Whenever the word "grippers" shows up in a line of the data, copy that line.

Exercise data:
== == ==

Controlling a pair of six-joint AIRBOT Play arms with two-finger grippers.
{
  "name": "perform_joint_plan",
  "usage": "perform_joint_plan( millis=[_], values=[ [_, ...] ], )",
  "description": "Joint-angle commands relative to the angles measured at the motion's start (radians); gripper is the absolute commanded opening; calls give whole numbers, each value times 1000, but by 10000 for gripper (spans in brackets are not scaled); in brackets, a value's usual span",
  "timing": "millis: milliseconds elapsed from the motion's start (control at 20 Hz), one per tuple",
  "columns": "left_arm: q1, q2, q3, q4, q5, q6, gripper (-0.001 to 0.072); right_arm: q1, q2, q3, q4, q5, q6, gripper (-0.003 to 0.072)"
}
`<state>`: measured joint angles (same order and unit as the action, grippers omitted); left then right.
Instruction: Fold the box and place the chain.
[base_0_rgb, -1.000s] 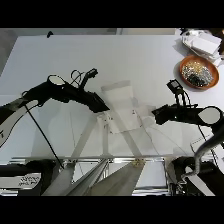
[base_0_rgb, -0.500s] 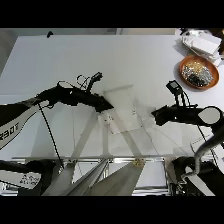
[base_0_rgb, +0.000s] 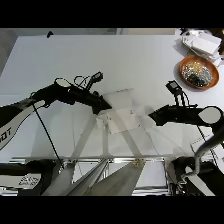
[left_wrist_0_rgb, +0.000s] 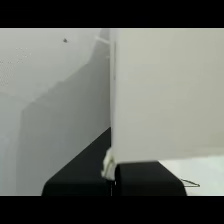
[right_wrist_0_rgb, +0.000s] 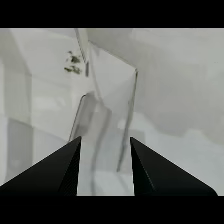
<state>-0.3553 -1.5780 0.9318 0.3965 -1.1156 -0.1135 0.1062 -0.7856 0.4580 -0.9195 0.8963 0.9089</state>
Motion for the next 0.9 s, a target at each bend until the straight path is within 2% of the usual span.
perform_joint_plan(
  millis=[0, 150, 200, 300, 450, 600, 700, 850],
  values=[
    [-2, 85, 2, 111, -46, 35, 6, 0, 0, 40, 9, 61, 4, 343],
    [-8, 156, 1, 163, -143, 42, 4, 0, 1, 108, 0, 135, 4, 343],
    [-19, 180, 1, 200, -145, 32, -1, 0, 1, 130, 0, 172, 4, 342],
    [-66, 236, -14, 271, -60, -71, -4, 0, 1, 160, -1, 247, 4, 341],
    [-166, 300, -95, 253, 63, 19, -3, 0, 1, 169, -17, 306, 4, 340],
    [-196, 266, -169, 180, 206, 99, -1, 0, 1, 169, -39, 316, 4, 340],
    [-190, 200, -169, 55, 203, 193, -1, 0, 1, 169, -38, 316, 4, 339],
    [-193, 118, -169, -35, 209, 341, -1, 0, 1, 169, -39, 317, 4, 339]
  ],
)
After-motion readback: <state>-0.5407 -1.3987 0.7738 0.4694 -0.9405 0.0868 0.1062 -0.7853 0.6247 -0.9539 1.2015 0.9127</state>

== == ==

Response area:
Controlling a pair of six-joint AIRBOT Play arms with two-finger grippers.
`<state>`: measured joint angles (same order and unit as the action, grippers omitted); left then right.

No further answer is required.